Records drawn from a dataset:

····················

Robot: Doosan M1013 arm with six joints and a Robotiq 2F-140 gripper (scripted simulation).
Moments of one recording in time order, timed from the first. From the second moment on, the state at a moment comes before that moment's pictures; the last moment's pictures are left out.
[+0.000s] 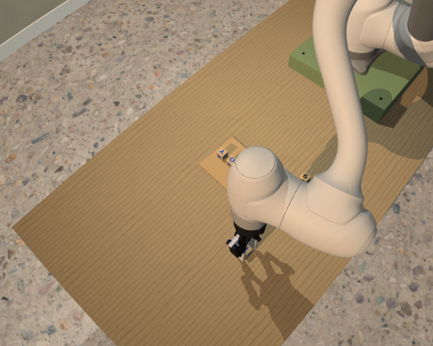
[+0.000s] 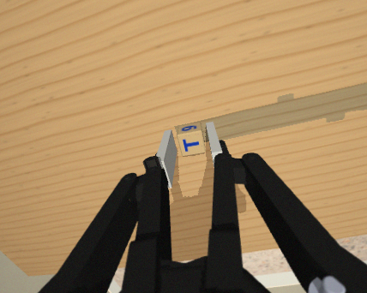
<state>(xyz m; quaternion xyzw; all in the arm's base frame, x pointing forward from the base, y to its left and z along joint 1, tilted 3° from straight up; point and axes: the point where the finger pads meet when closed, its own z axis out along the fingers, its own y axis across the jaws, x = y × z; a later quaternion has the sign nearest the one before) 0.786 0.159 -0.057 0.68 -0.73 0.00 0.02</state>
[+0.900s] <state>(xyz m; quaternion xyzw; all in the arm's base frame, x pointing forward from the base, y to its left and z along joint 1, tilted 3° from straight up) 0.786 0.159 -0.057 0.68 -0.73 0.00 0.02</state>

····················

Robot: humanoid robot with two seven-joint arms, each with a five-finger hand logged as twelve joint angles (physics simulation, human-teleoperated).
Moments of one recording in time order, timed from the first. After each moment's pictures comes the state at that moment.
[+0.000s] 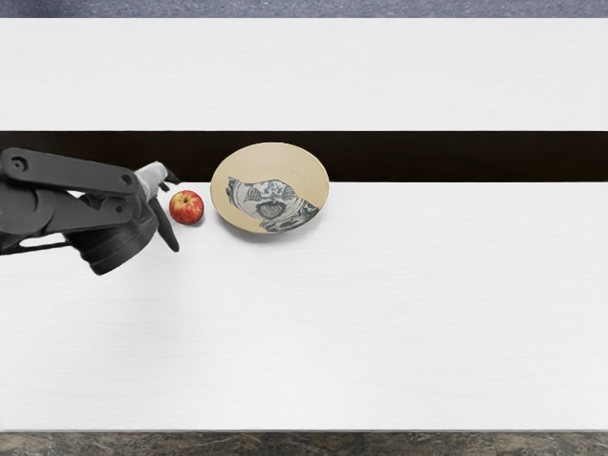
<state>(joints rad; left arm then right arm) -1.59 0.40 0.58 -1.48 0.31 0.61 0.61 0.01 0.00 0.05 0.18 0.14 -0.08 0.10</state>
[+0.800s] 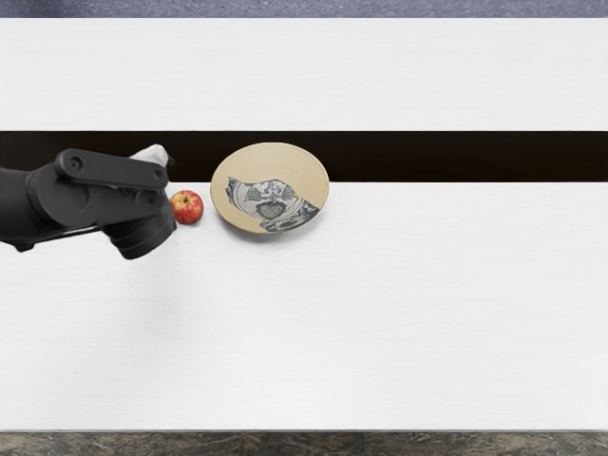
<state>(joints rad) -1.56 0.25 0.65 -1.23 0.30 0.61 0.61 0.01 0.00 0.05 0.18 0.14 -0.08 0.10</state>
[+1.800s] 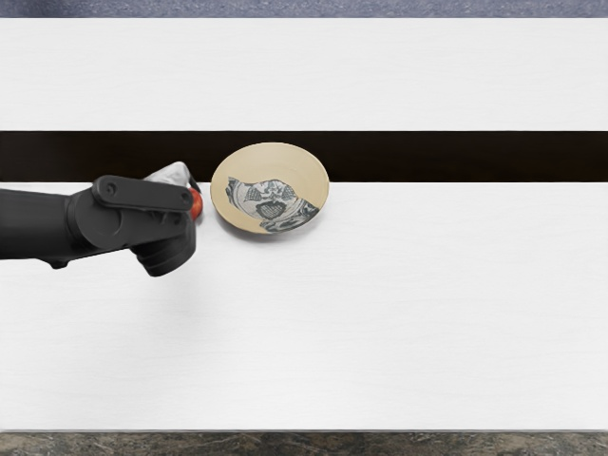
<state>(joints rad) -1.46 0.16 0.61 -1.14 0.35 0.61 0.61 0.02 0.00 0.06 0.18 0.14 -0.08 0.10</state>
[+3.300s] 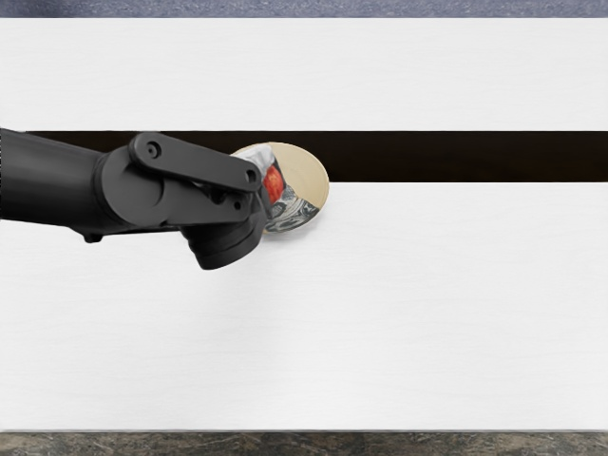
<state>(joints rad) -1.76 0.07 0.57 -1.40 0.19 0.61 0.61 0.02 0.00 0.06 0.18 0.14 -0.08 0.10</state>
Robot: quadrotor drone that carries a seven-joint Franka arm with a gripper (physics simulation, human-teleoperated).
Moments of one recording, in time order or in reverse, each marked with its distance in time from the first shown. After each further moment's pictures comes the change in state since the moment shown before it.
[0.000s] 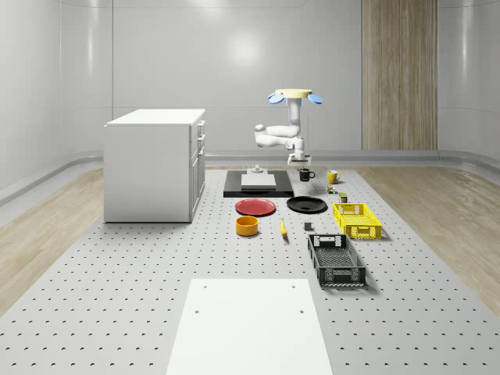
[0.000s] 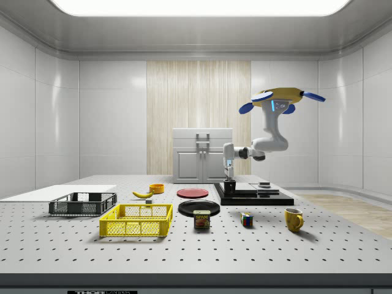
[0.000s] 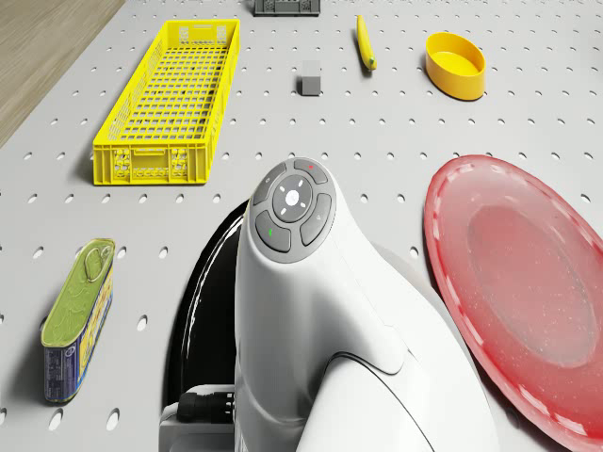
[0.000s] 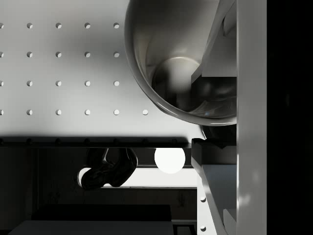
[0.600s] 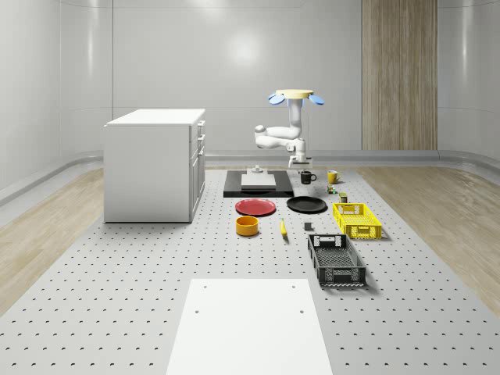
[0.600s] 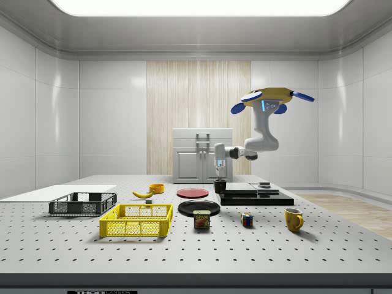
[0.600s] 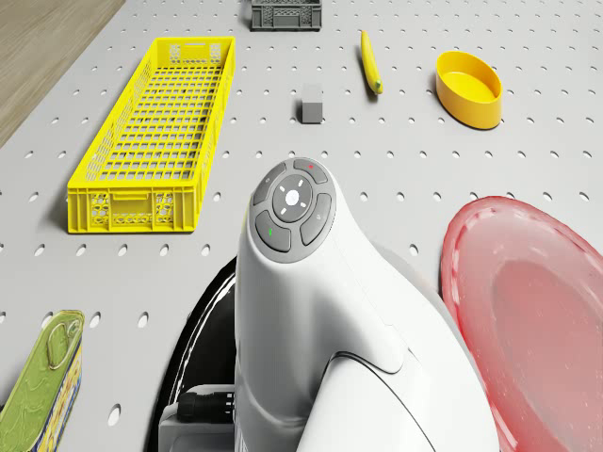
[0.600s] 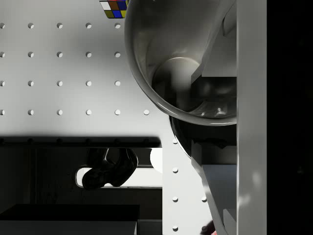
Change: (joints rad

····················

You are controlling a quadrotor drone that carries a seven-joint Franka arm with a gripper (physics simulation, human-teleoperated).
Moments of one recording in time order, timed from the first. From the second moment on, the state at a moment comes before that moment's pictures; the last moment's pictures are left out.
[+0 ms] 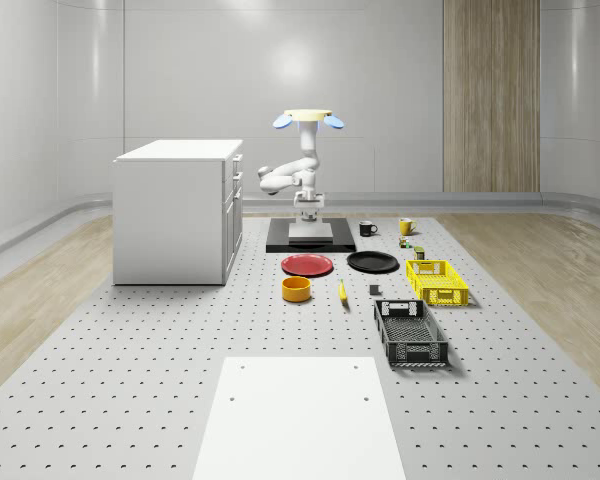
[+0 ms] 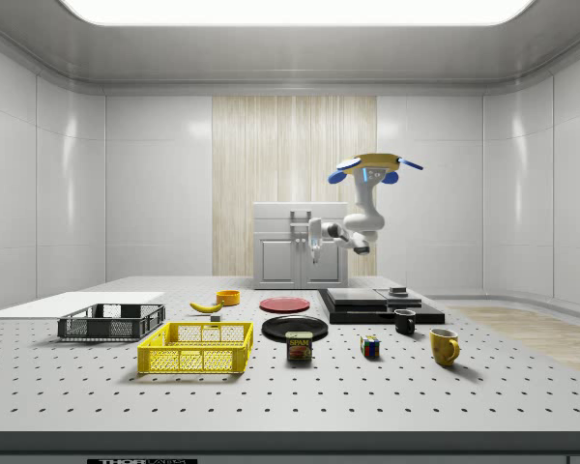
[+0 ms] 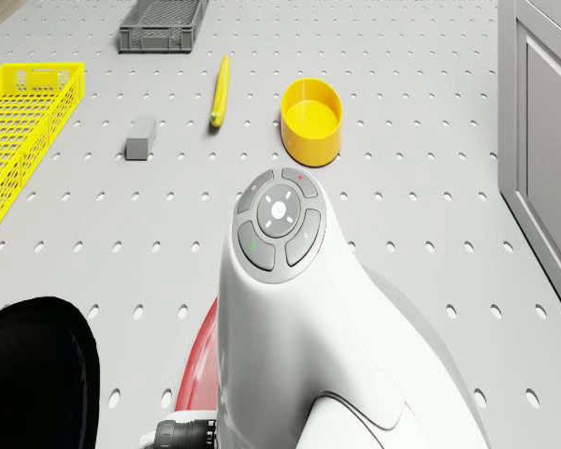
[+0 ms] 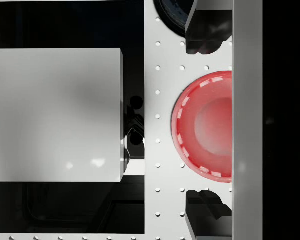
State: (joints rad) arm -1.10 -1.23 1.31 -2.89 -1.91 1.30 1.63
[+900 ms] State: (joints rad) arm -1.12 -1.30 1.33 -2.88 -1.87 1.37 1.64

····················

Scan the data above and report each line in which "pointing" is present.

<state>(xyz m; quaternion xyzw; all in the arm's base frame, x pointing forward from the base, y to its left and z along joint 1, tilted 3° from straight up; point and axes: the point where the finger pads meet when closed, its own z axis out along the fingers, its own y axis across the jaws, x = y × z; a later quaternion has the sign nearest the one before) 0.786 0.159 -0.057 0.68 -0.73 0.00 0.02</state>
[+0.900s] <state>(xyz m; quaternion xyzw; all in the arm's base frame, x pointing forward from the base, y to its left and z along joint 1, tilted 3° from straight up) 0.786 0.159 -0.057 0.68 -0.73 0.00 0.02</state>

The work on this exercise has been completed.